= Ronald Sinclair (judge) =

New Zealand-born judge

Sir Ronald Ormiston Sinclair, KBE, (2 May 1903 – 18 November 1996) was a New Zealand lawyer and judge who served in the British Colonial Service.

==Biography==

Sinclair was born in 1903. Sources differ whether the place of birth was Auckland or Dunedin. His father was the Reverend William Sinclair, who had emigrated to New Zealand from Britain in 1855. His mother was Rosa Elizabeth Nicolls.

Sinclair was educated at Elmwood and Gloucester Street primary schools in Christchurch, followed by Christchurch Boys' High School. He continued his secondary education at New Plymouth Boys' High School. He received his tertiary education at the University of Auckland before moving to Britain to study at Balliol College, Oxford.

On graduation, he returned to New Zealand and was called to the New Zealand Bar in 1924. He entered the Colonial Service in 1931 and worked as a Magistrate in Nigeria until 1938. He then moved to Northern Rhodesia where he was appointed Resident Magistrate. He was called to the Bar in England by the Middle Temple in 1939.
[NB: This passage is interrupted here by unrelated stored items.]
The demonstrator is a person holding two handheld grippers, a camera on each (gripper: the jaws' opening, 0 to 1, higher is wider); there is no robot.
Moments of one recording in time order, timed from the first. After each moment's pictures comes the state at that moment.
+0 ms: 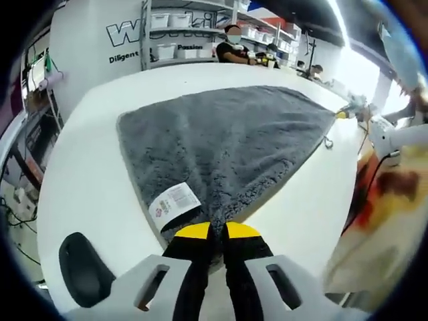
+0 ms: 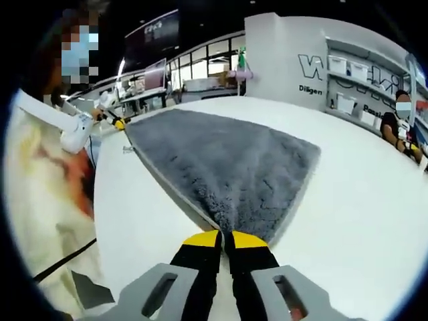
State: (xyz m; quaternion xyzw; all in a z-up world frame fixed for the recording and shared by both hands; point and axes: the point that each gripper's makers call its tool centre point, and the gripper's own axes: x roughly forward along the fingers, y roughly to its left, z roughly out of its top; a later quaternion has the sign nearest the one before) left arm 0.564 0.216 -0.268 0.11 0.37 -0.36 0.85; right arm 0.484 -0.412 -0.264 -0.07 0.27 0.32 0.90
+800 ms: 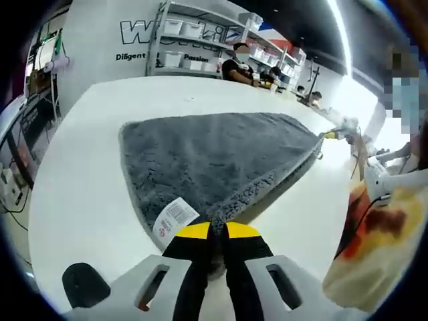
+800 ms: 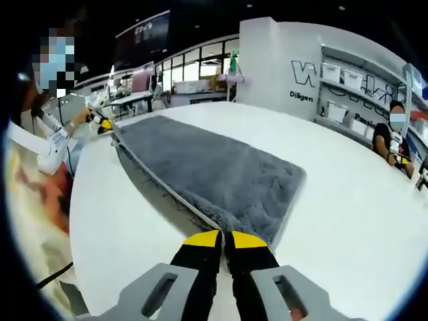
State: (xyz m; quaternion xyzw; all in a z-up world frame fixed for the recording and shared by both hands) left arm 0.605 0.200 -0.246 0.03 0.35 -0.38 0.86; right arm 0.554 -0.416 -0.237 -0.11 0.27 0.28 0.92
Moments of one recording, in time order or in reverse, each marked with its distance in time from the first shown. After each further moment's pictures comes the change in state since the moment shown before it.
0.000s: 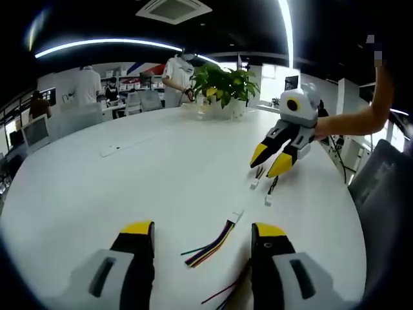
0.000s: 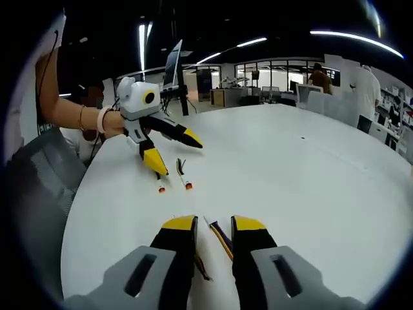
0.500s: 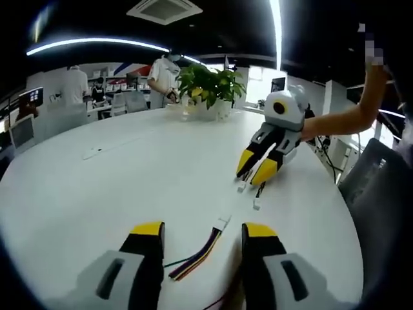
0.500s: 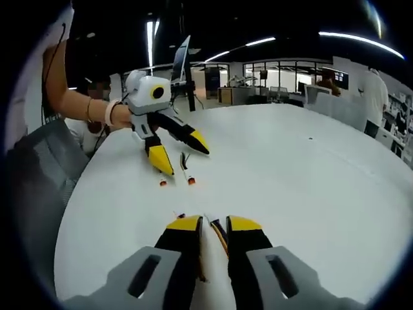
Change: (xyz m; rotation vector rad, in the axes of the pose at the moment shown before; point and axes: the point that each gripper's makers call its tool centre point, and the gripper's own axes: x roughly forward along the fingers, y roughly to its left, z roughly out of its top) left arm 0.014 -0.018 0.003 0.004 -0.020 -0.122; right arm 0.007 0.002 -0.007 -0.089 0.036 0.037
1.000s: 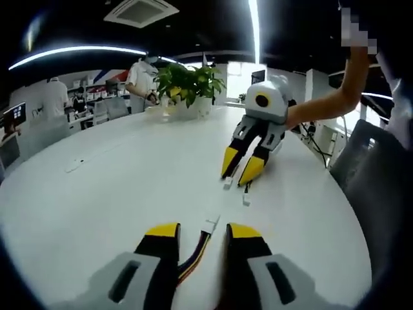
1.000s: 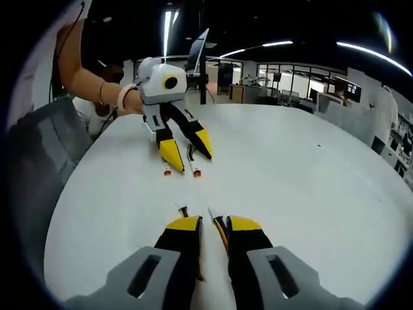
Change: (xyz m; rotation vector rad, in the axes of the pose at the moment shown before) left arm 0.010 -0.011 -0.002 0.111 0.008 -0.074; right arm 0.004 0.003 -0.005 -0.086 0.023 0.026
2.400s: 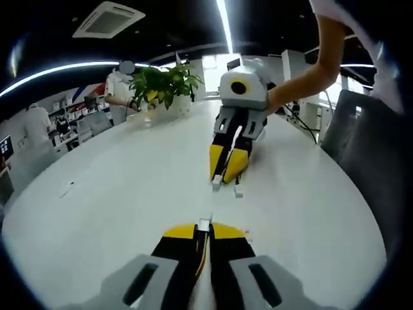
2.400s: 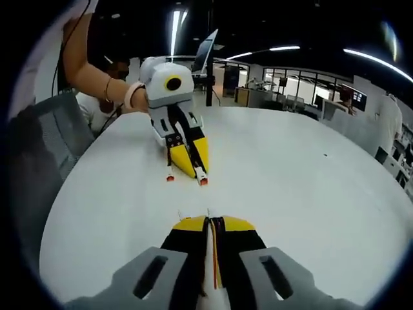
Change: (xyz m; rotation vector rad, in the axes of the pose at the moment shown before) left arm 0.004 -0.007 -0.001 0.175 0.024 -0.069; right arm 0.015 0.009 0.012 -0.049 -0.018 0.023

In 1946, he was promoted to a Puisne Judge in Tanganyika and remained in the post until 1953 when he was again advanced, this time to Chief Justice of Nyasaland. Sinclair became Vice-President of the Court of Appeal for Eastern Africa in 1956 and that same year was knighted in the Queen's Birthday Honours. He assumed the office of Chief Justice of Kenya in 1957 and remained in office until 1963 when he became President of the Court of Appeal for Eastern Africa and later President of the Court of Appeal of The Bahamas. He was appointed KBE in 1963.

He retired from service in 1964 and died in New Zealand on 18 November 1996. He was buried at Purewa Cemetery in the Auckland suburb of Meadowbank. His son Anthony Ronald Entrican Sinclair is a noted biologist.